#19 第三勢力

「おらぁぁぁっぁぁ!?!!」


 視界も聴覚も、使えなくして、場所までランダムに飛ばしたはずなのに、【仇】が帰ってきたらと思ったら、窓から何かが飛び込んできた。


「怪盗・マリン参上!」


 と、謎に自己紹介を始め。


「ここにあるはずの【魔法のランプ】をいただきにきた!!」


 と、自分の目的をペラペラ喋り始めた。


「…あんな、典型的な怪盗がいるとは思わなかった」

「…うむ。あんなのに奪われるなら、お前たち【三人】のところにいたほうが良いだろうな」


 とフィラーオネが言った。


「おい!そこのランプ持ってる女!ランプは俺がいただく!覚悟しろ!」

「あっそ、奪いにこれるの?あなたみたいな“馬鹿”に?」


 そう言って、僕はフィラーオネに聞いた。


「フィラーオネ、僕の能力は?」

「そうだな…簡潔にいえば…」


 その、怪盗マリンとかいう奴がこっちに向かって走ってきた。


「『不幸に巻き込まれやすくなる』だ」

「は?」


 *


 僕は、何が何だかわからなかった。

 いきなり、一人の怪盗みたいなやつが窓を突き破ってきて、ランプを奪いに行こうとしたのだが。


 その瞬間、周囲が燃え上がったのだ。


 まるで火事かのように。


 そして後ろから、誰かに殴られたのだが。その衝撃で一瞬気を失ってしまった。


 気を取り戻した時。入り口に歩いて行く姿は…


「…ゆのん…?」


 その声で足が止まった気がした。


 *


「海斗さん!今すぐきてください!」


 なんていう電話がきて、早足で戻ってきてみれば。


「なんだこりゃぁ…」


 その建物はもう火の海だった。


麗桜れおさん!なんでこんなことに…!?」

「突然、【界】に閉じ込められたんです。」

「【界】に?」

「はい。相殺して、脱出できたんですが、なぜか外にいたんです」

「そして、その後に炎上を始めたと?」

「はい。…ですが…」

「なんですか、はっきりしてください」

「一人、中に入れてしまいました」

「この建物内に?」

「はい。
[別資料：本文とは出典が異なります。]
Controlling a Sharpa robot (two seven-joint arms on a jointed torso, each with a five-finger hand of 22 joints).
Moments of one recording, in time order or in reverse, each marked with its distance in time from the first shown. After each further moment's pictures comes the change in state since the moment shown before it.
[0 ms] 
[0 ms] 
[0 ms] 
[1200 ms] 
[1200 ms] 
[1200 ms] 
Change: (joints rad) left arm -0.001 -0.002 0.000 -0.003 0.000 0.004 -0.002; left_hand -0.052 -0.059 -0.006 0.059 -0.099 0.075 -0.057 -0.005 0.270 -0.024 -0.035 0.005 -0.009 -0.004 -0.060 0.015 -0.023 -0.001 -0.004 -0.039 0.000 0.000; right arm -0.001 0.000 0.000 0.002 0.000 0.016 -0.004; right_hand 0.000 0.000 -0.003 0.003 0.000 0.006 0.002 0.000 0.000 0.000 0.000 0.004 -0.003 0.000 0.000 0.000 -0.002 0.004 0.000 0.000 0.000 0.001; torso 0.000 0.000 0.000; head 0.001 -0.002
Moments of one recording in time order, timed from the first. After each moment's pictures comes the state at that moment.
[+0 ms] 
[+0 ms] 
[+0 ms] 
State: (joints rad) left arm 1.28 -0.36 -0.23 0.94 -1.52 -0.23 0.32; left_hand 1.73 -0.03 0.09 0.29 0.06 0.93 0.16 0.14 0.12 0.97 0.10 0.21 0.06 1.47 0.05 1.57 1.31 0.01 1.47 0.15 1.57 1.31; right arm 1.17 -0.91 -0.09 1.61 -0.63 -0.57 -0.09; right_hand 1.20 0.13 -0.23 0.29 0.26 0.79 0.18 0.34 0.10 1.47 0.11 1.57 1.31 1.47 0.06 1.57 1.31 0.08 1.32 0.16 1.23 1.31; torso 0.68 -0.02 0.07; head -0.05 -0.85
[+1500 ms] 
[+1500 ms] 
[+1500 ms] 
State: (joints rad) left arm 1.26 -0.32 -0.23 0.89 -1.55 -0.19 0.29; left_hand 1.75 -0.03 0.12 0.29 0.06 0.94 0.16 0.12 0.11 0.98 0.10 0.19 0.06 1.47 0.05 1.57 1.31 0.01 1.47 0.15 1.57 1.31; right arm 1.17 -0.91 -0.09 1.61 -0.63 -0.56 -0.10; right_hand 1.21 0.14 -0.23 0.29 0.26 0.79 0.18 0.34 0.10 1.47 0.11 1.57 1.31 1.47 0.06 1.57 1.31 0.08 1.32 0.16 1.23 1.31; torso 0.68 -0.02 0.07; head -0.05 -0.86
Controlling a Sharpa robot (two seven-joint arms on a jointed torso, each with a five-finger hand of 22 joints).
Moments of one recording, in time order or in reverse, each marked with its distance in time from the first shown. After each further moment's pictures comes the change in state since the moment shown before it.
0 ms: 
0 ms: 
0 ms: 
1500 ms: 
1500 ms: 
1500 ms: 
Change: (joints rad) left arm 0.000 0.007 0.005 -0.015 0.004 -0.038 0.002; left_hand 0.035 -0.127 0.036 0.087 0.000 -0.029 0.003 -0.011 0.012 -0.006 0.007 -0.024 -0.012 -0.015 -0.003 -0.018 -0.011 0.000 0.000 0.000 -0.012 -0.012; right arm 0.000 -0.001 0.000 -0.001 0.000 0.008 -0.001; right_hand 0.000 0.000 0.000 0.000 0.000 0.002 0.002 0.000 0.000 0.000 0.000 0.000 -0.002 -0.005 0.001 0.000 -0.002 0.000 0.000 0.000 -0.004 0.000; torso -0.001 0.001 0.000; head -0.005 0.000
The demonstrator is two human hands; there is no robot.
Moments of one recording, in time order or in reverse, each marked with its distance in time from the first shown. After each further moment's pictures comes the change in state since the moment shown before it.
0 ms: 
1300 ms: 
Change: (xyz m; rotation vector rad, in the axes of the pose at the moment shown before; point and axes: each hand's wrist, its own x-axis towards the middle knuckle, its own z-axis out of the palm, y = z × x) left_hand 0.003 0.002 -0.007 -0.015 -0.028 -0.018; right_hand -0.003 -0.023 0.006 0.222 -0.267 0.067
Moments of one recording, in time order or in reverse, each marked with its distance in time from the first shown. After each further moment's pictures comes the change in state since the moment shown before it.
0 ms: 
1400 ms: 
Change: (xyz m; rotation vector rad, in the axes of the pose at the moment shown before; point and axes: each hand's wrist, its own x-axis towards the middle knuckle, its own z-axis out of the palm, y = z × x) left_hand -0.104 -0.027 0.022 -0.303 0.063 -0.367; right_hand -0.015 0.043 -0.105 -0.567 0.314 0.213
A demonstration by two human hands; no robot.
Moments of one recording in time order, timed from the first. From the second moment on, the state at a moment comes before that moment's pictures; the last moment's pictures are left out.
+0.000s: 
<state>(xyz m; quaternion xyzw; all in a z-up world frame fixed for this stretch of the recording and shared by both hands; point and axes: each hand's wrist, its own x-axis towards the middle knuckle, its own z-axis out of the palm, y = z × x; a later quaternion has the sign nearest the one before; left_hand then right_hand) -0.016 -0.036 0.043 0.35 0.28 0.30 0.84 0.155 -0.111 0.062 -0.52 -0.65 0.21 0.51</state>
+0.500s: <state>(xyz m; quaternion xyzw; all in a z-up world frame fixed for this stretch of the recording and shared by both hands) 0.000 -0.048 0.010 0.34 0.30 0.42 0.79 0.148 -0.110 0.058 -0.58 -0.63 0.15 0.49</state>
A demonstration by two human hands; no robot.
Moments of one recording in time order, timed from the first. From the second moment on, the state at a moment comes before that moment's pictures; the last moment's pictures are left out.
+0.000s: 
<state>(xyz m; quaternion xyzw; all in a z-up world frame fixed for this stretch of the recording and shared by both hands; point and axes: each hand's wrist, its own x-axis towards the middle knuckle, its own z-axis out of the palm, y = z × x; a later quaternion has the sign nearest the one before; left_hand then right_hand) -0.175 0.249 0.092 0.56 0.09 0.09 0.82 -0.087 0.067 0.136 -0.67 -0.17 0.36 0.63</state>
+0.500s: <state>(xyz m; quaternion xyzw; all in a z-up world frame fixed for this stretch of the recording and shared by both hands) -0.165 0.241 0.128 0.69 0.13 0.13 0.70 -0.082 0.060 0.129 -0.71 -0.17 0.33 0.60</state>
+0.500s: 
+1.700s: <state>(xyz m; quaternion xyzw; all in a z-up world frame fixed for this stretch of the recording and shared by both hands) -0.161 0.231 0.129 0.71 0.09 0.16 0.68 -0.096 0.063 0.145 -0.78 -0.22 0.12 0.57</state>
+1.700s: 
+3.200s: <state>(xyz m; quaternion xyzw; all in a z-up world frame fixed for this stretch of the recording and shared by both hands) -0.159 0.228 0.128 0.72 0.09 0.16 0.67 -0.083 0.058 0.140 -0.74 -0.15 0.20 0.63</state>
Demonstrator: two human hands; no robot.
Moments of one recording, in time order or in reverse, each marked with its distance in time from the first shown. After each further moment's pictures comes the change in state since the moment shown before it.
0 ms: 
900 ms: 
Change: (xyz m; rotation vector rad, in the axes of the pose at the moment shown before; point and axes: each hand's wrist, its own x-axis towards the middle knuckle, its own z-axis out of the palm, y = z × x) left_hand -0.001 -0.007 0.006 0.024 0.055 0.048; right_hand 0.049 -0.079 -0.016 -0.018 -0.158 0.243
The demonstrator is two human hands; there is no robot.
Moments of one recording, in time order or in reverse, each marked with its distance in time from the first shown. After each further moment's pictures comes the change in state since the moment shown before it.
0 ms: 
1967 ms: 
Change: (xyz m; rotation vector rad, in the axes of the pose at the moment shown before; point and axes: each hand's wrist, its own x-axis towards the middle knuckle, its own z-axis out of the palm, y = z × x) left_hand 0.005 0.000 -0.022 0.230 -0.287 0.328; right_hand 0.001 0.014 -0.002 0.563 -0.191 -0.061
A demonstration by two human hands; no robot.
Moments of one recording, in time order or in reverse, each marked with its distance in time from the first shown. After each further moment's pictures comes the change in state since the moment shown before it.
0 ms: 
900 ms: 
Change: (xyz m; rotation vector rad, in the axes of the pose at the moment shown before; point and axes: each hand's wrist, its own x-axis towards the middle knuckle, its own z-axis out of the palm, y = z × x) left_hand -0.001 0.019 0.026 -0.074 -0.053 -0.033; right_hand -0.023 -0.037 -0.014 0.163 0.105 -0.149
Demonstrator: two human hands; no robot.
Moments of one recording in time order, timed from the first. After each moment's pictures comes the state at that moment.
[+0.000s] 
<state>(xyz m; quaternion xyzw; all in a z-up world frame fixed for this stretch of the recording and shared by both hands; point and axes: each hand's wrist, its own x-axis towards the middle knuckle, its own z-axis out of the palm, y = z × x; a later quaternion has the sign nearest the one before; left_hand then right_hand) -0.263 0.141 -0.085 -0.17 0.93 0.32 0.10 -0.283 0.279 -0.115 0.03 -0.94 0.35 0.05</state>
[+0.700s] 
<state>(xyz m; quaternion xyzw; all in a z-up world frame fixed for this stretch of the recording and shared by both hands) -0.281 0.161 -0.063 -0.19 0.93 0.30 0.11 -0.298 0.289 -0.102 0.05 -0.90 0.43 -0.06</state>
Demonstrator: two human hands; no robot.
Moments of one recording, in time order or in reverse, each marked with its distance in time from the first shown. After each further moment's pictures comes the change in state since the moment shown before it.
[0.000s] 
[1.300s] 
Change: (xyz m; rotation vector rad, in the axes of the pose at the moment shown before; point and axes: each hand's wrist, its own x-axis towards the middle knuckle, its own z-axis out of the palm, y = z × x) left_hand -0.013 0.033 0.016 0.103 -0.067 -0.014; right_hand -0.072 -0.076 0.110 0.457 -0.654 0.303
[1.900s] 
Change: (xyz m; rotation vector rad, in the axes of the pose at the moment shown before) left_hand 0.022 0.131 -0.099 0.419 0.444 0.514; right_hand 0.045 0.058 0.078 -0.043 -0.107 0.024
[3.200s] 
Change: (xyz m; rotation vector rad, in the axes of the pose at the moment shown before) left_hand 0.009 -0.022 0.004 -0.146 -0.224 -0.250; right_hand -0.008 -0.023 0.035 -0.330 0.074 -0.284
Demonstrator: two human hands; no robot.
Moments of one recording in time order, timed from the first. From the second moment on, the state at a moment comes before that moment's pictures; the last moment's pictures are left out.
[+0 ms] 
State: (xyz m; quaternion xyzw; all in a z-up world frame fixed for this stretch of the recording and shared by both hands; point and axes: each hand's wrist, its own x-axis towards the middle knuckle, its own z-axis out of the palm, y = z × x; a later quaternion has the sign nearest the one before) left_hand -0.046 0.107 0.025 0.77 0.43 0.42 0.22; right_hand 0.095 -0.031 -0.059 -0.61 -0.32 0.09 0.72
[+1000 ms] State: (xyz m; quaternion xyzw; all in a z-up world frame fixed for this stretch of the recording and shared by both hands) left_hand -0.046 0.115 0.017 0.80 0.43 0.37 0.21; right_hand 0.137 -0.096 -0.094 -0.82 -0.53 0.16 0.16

なんか…動くのがすごくはやくて…」

「その子…指輪とか、つけてませんでした?」

「…つけて…ました…!」

「っく!!」


 俺は、その建物に入ろうとしたが。

 【それ】を見た瞬間、笑みをこぼしてしまった。


「よくやった、葵」


 黒く煤けた彼の体にはさまざまな傷があったが。横にいた二人の女は全くの無傷だった。


 *


「それで…軽く話を聞いた限り…」


 三つの組織が、ランプを奪いにきていた。

 そして、そのうち、一番人数が多かった組織にランプは奪われて、もう一つは逃し、最後の一つは、葵が無傷で回収してきたらしいが。


 俺の見立てでは。

 ランプを奪った奴らの中に。

 俺らが【発火魔】と呼んでいる、【特定危険能力者】がいる。